Author: Bengt Sundkler
Publisher: Cambridge University Press
Published: 2000-05-04
Total Pages: 1268
ISBN-13: 9780521583428
DOWNLOAD EBOOKBengt Sundkler's long-awaited book on African Christian churches will become the standard reference for the subject.
Author: Melvin L. Hodges
Publisher:
Published: 1976
Total Pages: 152
ISBN-13: 9780882435275
DOWNLOAD EBOOKAuthor: Solomon Wachira Waigwa
Publisher:
Published: 2018
Total Pages: 0
ISBN-13: 9781495506321
DOWNLOAD EBOOKThis work provides an historical and theological analysis of the Akorino Church, showing that although it is not connected historically or theologically to the Azusa street revival, it exhibits beliefs and practices that are authentically Pentecostal and essentially African.
Author: Matthew Engelke
Publisher: Univ of California Press
Published: 2007-05-21
Total Pages: 321
ISBN-13: 0520940040
DOWNLOAD EBOOKThe Friday Masowe apostolics of Zimbabwe refer to themselves as "the Christians who don’t read the Bible." They claim they do not need the Bible because they receive the Word of God "live and direct" from the Holy Spirit.
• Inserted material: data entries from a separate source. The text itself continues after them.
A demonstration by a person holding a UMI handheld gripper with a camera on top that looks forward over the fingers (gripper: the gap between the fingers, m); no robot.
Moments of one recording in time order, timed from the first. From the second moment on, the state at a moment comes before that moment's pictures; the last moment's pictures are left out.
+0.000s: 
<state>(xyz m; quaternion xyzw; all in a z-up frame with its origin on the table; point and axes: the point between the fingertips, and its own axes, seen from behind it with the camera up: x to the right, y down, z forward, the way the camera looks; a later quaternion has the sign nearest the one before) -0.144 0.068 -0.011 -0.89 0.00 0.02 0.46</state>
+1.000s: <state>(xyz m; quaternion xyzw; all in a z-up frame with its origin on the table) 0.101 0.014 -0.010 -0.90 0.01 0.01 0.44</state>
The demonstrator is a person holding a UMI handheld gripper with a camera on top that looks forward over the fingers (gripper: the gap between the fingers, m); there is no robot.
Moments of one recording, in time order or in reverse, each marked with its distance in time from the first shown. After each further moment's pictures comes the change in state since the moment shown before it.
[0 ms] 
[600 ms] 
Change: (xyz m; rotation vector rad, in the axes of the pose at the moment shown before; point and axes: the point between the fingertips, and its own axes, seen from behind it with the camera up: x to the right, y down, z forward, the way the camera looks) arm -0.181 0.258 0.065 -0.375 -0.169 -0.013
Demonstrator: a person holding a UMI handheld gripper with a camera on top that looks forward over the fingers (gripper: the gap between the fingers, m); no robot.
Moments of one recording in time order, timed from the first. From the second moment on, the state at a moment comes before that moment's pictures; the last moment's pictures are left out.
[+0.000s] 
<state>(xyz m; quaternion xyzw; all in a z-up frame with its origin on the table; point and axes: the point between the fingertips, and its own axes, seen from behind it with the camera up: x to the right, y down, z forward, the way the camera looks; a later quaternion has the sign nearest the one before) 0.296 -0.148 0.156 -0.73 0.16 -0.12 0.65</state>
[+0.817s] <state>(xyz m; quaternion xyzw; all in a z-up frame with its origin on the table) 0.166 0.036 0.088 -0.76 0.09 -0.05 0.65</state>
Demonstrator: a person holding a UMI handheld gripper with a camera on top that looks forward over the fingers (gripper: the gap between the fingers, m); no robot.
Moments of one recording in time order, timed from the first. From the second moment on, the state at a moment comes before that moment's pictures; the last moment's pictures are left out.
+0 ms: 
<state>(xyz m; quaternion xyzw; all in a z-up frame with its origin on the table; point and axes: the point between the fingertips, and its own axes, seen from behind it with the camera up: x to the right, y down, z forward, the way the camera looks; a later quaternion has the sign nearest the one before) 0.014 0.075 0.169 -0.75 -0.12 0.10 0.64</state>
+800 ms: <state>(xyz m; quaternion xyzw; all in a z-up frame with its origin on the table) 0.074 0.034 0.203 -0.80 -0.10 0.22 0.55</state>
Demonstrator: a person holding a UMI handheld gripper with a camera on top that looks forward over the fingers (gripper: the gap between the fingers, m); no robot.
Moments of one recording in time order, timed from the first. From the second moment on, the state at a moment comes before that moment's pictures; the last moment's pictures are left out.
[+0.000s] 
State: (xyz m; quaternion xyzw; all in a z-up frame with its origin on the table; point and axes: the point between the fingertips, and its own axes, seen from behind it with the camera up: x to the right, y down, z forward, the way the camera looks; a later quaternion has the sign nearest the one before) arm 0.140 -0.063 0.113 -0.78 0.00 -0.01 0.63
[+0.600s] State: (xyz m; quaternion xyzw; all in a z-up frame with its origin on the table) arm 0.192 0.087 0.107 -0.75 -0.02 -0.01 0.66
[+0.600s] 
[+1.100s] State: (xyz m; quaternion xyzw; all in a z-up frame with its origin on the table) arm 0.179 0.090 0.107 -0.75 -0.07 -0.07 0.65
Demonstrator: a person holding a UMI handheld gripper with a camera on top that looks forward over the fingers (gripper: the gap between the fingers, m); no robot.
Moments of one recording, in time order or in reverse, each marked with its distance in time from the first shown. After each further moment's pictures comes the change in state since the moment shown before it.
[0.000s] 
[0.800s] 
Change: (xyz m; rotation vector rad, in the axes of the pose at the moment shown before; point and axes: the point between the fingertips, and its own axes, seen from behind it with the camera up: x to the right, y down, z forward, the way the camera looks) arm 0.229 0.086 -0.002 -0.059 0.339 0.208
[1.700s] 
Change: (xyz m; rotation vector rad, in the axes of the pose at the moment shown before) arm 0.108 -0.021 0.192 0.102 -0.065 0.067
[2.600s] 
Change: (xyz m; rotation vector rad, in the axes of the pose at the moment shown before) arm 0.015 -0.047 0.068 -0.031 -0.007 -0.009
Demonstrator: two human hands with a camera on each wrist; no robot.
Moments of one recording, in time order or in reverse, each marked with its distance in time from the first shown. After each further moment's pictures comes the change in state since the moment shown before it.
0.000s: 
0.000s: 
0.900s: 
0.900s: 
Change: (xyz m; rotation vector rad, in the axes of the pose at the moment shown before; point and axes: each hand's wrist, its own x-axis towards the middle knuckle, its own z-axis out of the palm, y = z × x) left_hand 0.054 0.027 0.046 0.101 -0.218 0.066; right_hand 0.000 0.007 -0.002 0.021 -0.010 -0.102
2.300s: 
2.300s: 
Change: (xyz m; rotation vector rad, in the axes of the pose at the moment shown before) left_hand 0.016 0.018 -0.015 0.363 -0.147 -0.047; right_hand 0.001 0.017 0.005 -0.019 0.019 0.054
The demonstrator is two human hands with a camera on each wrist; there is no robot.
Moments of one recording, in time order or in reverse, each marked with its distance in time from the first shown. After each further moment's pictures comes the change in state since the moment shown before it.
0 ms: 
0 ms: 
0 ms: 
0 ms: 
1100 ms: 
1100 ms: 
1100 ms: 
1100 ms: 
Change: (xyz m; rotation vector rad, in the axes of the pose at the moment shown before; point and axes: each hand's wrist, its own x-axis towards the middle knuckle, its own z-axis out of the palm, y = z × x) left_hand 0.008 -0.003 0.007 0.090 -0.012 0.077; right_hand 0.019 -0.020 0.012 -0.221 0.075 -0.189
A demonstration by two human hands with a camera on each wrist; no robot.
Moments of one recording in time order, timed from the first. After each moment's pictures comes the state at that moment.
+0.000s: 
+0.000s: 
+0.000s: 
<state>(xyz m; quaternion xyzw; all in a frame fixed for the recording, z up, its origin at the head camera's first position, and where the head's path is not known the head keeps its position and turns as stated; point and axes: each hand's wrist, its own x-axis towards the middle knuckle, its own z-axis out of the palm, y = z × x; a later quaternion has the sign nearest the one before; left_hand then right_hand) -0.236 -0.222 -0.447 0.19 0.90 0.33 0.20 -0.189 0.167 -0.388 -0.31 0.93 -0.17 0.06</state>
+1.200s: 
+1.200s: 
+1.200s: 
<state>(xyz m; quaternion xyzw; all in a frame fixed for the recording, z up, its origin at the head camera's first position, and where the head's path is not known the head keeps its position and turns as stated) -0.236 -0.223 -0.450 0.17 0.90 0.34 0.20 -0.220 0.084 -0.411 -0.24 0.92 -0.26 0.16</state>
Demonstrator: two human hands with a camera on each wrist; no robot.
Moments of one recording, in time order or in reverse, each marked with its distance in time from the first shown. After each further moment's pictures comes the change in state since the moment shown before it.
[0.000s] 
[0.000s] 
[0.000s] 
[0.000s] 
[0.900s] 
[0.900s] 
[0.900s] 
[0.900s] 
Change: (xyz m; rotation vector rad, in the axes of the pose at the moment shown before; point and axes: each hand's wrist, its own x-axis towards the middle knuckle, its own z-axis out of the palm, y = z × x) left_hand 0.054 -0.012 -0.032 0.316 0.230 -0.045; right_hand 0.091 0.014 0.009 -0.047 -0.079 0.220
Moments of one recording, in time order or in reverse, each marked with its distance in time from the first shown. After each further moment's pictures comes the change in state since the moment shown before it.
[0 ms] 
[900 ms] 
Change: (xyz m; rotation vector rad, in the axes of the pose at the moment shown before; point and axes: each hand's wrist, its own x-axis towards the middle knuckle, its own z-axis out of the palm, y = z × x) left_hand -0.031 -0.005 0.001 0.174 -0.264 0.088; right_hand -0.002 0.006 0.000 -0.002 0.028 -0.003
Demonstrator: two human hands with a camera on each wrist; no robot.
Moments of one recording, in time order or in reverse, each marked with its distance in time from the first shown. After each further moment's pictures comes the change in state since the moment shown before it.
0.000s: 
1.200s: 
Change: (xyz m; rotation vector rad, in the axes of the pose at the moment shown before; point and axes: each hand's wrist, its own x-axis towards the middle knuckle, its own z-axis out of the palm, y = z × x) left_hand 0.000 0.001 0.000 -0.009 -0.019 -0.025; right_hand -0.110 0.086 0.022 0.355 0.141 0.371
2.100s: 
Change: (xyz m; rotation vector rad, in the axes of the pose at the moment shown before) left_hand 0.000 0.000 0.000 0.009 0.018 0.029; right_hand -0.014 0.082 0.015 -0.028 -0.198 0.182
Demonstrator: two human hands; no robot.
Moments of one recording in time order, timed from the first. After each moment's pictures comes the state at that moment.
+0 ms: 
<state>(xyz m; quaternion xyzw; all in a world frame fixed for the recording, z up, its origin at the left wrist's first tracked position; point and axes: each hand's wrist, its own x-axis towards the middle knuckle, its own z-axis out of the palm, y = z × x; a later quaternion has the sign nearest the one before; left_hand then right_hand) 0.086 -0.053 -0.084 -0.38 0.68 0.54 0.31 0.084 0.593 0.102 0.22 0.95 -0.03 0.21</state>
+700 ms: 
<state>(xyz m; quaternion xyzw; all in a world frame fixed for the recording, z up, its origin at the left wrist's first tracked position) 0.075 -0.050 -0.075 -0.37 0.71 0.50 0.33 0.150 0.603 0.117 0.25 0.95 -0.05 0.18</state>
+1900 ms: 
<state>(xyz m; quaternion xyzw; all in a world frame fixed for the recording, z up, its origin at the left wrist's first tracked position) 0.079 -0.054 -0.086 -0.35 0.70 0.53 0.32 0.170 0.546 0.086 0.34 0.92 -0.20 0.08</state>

In this insightful and sensitive historical ethnography, Matthew Engelke documents how this rejection of scripture speaks to longstanding concerns within Christianity over mediation and authority. The Bible, of course, has been a key medium through which Christians have recognized God’s presence. But the apostolics perceive scripture as an unnecessary, even dangerous, mediator. For them, the materiality of the Bible marks a distance from the divine and prohibits the realization of a live and direct faith. Situating the Masowe case within a broad comparative framework, Engelke shows how their rejection of textual authority poses a problem of presence—which is to say, how the religious subject defines, and claims to construct, a relationship with the spiritual world through the semiotic potentials of language, actions, and objects. Written in a lively and accessible style, A Problem of Presence makes important contributions to the anthropology of Christianity, the history of religions in Africa, semiotics, and material culture studies.